There is no point in simply making slogans. We have to put the code to work by applying it to everything that NGK Group employees do at worldwide group companies.

To this end, everyone must thoroughly understand the Code of Conduct, cement it as their ideal behavioral guidelines, and monitor whether it is being properly enforced. When matters related to compliance occur, checks must be carried out by company departments in charge of legal affairs and internal auditing. When they relate to environmental protection, the Environmental Management Department must take charge.
Besides the Board of Directors overseeing governance, each and every department must execute its duties from its own unique standpoint.

Regarding the problem last year of the Non-Conformity Issue occurred in insulators, we have investigated internal audits and whether the case has been fairly addressed from the standpoint of the chairperson of the assessment committee, and we have received a point-by-point report to prevent a reoccurrence. Relevant divisions will thoroughly check that contracts and standards are adhered to, the Quality Management Department and the Group Compliance Department of the Head Office will audit this, and an external third-party institute will assess whether rules are being followed.

Kazuo Furukawa
Outside Director

Help apply state-of-the-art technologies to business

Kazuo FurukawaKazuo Furukawa

When NGK celebrated its 100th anniversary, I was extremely honored to be appointed an outside director and join in propelling the company through its second century. I hope that I can use my experience in the private and public sectors to contribute to making NGK an even better corporate group.

In my more than 30 years of experience in the manufacturing industry, the NGK Group's ceramic technologies and other manufacturing expertise stand out as something not easily replicated by other companies. NGK is an excellent company that has given the world many significant products.
But science and technology is advancing at an accelerating pace. How well can companies apply state-of-the-art technology to business? Their success in this respect will provide opportunities for growth, and I hope to be of assistance in this area.

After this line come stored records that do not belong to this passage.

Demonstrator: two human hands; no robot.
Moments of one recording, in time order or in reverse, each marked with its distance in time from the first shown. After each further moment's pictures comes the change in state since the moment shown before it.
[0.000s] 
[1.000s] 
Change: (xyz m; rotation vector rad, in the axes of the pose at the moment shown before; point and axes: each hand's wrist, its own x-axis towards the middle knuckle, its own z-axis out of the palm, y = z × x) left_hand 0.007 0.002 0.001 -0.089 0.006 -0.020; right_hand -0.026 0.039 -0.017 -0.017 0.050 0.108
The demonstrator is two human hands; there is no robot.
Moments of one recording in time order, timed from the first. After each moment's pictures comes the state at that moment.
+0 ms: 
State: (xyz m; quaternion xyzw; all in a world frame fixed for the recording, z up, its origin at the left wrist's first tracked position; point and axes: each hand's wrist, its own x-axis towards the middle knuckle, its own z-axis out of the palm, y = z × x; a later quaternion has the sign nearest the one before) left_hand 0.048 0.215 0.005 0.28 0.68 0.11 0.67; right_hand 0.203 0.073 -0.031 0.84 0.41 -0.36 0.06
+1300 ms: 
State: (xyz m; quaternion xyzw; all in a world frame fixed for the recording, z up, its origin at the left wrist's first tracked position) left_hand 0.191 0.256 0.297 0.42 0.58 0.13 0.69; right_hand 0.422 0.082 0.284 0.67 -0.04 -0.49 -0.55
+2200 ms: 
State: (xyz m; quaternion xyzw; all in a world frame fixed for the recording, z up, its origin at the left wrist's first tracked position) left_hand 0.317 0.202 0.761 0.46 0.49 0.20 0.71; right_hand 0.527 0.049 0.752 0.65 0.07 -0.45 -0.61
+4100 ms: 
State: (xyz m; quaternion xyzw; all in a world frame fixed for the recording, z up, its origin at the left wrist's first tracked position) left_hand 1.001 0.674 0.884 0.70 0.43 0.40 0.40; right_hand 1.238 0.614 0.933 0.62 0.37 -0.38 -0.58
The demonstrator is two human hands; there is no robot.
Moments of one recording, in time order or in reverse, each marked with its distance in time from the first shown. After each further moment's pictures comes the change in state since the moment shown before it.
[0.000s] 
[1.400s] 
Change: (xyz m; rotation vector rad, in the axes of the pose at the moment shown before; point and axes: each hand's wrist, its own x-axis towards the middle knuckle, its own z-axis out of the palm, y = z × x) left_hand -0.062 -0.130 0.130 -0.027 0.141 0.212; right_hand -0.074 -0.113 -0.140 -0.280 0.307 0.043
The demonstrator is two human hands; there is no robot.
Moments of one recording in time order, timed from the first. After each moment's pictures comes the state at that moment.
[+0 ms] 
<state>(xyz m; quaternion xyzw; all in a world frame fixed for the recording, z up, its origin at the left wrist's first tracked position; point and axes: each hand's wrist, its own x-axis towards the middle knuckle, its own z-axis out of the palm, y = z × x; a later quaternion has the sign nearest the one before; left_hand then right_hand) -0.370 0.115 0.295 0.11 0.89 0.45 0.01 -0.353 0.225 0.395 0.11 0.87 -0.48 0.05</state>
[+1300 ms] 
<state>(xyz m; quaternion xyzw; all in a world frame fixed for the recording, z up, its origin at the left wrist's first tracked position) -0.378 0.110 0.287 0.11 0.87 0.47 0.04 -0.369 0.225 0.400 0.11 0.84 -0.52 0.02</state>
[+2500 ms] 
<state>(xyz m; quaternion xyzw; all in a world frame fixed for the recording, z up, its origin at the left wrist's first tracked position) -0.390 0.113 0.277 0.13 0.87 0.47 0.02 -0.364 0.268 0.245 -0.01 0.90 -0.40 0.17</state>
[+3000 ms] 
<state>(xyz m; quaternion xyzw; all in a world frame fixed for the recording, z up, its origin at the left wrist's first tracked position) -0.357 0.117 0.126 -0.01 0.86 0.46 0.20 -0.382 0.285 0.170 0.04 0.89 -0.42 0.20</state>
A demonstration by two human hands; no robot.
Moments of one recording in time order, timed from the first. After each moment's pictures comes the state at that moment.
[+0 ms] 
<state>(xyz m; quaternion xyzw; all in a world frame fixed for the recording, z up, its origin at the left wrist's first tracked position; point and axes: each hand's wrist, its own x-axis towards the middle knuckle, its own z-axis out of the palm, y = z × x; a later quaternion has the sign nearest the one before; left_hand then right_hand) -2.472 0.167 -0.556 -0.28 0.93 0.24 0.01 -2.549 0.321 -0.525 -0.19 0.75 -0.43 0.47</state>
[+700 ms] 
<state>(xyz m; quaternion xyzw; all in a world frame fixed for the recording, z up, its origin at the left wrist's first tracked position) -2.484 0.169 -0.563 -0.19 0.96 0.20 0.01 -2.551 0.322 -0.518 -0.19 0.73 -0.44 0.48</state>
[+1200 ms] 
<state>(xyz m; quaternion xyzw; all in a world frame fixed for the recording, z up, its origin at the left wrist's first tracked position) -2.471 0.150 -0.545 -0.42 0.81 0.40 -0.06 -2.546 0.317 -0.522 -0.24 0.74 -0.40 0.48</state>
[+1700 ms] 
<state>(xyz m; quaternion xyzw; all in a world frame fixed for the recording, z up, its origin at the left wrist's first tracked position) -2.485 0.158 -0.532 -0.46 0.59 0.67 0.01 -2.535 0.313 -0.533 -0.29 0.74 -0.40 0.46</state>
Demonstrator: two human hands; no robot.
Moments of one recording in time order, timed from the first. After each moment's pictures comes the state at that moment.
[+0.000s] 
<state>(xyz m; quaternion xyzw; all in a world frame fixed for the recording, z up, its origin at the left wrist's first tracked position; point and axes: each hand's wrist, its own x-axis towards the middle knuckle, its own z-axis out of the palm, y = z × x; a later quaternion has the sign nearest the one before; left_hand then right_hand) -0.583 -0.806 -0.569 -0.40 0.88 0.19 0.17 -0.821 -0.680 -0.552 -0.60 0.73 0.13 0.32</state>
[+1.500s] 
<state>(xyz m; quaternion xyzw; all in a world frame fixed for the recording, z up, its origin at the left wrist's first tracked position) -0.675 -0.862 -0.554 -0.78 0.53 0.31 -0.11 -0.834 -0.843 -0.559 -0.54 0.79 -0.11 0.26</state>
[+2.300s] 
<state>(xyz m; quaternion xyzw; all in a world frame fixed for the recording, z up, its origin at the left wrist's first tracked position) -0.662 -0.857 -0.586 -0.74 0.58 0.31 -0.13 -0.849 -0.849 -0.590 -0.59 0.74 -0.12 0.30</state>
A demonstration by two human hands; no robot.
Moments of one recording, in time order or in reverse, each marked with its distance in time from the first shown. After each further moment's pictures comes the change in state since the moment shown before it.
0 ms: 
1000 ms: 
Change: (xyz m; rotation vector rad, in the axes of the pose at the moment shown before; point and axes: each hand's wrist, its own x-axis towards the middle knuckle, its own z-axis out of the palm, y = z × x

I believe that as an outside director, it is my role to view things from a different perspective than company executives in helping raise corporate value. Another role of mine is to monitor from a corporate governance standpoint whether the company is being properly operated in light of social justice and social norms. I will use my experience in running a company to provide practical, easy-to-apply advice to NGK company executives through the Board of Directors and other forums.

Ever since my days of working in a factory, I have made the philosophy of "fundamentals and righteousness" central to all my work. I believe that one of the values of the NGK Group Philosophy--"Quality of Management: Social trust is our foundation"--leads to my philosophy of "fundamentals and righteousness." What's most important is that each one of us takes action. I look forward to speaking with NGK employees on topics such as the company's philosophy and mission.